Class TokenizerMatch

java.lang.Object
eu.svjatoslav.commons.string.tokenizer.TokenizerMatch

public class TokenizerMatch extends Object
Represents a matched token from the tokenizer.

TokenizerMatch contains all information about a token that was extracted from the source string:

  • token - The actual text content of the token
  • terminator - The Terminator that identified this token
  • matcher - The regex Matcher used for matching

Key methods:

Example usage:


 TokenizerMatch match = tokenizer.getNextToken();

 System.out.println("Token: " + match.token);

 if (match.isGroup("number")) {
     int value = Integer.parseInt(match.token);
 }

 if (match.isGroup("string")) {
     String[] groups = match.getRegExpGroups();
     // groups[0] might be the string content without quotes
 }
 

For tokens that were accumulated text (not matched by a terminator), the terminator and matcher fields will be null.

See Also:
  • Field Details

    • token

      public final String token
      The text content of the matched token.

      This is the actual substring from the source that was identified as a token. For accumulated text (no terminator match), this contains all characters accumulated before a terminator was found.

    • terminator

      public final Terminator terminator
      The Terminator that identified this token.

      May be null if this token was accumulated text rather than matched by a terminator. When not null, you can check the terminator's group to categorize the token.

    • matcher

      public final Matcher matcher
      The regex Matcher used to identify this token.

      May be null if this token was accumulated text. When not null, you can use this to extract capture groups from the match.

  • Constructor Details

    • TokenizerMatch

      public TokenizerMatch(String token, Terminator terminator, Matcher matcher, Tokenizer tokenizer)
      Creates a new TokenizerMatch with all components.
      Parameters:
      token - the matched text. May be empty but should not be null.
      terminator - the Terminator that matched this token. May be null for accumulated text tokens.
      matcher - the regex Matcher used for matching. May be null for accumulated text tokens.
      tokenizer - the Tokenizer that produced this match.
  • Method Details

    • isGroup

      public boolean isGroup(String group)
      Checks if this token belongs to the specified group.

      This compares the group name of the terminator against the provided group name. Useful for categorizing tokens by type.

      Special cases:

      • If terminator is null, returns true only if group is also null
      • If terminator.group is null, returns true only if group is null

      Example:

      
       tokenizer.addTerminator(PRESERVE, "\\d+", "number");
       tokenizer.addTerminator(PRESERVE, "\\w+", "word");
      
       TokenizerMatch match = tokenizer.getNextToken();
       if (match.isGroup("number")) {
           // Token is a number
       } else if (match.isGroup("word")) {
           // Token is a word
       }
       
      Parameters:
      group - the group name to check against. May be null.
      Returns:
      true if this token belongs to the specified group, false otherwise.
    • getRegExpGroups

      public String[] getRegExpGroups()
      Extracts regex capture groups from this match.

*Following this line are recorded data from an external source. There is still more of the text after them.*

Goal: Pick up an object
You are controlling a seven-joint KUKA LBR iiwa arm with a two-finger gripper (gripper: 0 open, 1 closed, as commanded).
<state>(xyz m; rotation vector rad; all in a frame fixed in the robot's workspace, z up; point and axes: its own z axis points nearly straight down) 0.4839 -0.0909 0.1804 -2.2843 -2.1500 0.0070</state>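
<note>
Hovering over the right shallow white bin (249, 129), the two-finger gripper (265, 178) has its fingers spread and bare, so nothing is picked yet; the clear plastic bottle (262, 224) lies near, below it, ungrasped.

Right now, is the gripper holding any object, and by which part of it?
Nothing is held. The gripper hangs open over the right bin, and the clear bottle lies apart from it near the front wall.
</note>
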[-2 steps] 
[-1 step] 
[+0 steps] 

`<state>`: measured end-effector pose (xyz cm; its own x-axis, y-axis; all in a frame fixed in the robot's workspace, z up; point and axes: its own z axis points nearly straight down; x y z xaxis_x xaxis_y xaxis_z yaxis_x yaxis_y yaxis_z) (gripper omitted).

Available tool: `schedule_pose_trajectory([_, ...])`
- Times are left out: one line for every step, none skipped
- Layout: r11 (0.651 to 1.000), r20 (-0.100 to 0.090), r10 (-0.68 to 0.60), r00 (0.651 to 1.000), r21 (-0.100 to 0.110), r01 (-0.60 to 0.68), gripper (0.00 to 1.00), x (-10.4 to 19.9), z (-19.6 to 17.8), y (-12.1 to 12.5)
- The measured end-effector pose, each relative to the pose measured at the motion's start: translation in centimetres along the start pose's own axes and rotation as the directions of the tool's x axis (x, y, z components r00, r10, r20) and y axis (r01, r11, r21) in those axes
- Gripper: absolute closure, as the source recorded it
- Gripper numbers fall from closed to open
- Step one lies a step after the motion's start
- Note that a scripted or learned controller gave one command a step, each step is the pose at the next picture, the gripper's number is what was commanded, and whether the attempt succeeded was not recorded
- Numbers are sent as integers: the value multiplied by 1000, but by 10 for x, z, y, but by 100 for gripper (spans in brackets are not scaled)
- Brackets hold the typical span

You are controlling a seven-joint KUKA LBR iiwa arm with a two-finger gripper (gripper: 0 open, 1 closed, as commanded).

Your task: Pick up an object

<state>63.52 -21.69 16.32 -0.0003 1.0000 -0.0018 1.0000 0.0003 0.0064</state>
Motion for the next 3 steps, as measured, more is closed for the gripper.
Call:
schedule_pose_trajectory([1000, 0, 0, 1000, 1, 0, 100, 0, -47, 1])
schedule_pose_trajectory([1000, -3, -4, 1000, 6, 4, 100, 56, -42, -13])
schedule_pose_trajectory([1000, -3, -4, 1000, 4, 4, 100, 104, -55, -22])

      Returns the captured groups from the regex pattern that matched this token. Group 1 and onwards are returned (not the full match).

      Example:

      
       tokenizer.addTerminator(PRESERVE, "(\\d+):(\\d+)", "time");
       // Matches "12:30"
      
       TokenizerMatch match = tokenizer.getNextToken();
       String[] groups = match.getRegExpGroups();
       // groups[0] = "12" (hours)
       // groups[1] = "30" (minutes)
       
      Returns:
      an array of captured group strings. Empty array if matcher is null or no capture groups exist in the pattern.
    • toString

      public String toString()
      Returns a detailed string representation for debugging.

      Includes the token text, terminator details, and any regex groups.

      Overrides:
      toString in class Object
      Returns:
      a multi-line descriptive string.
    • getTokenizer

      public Tokenizer getTokenizer()
      Returns the tokenizer that produced this match.

      This allows continuing tokenization or accessing tokenizer state from within token handling code.

      Returns:
      the Tokenizer instance that created this match.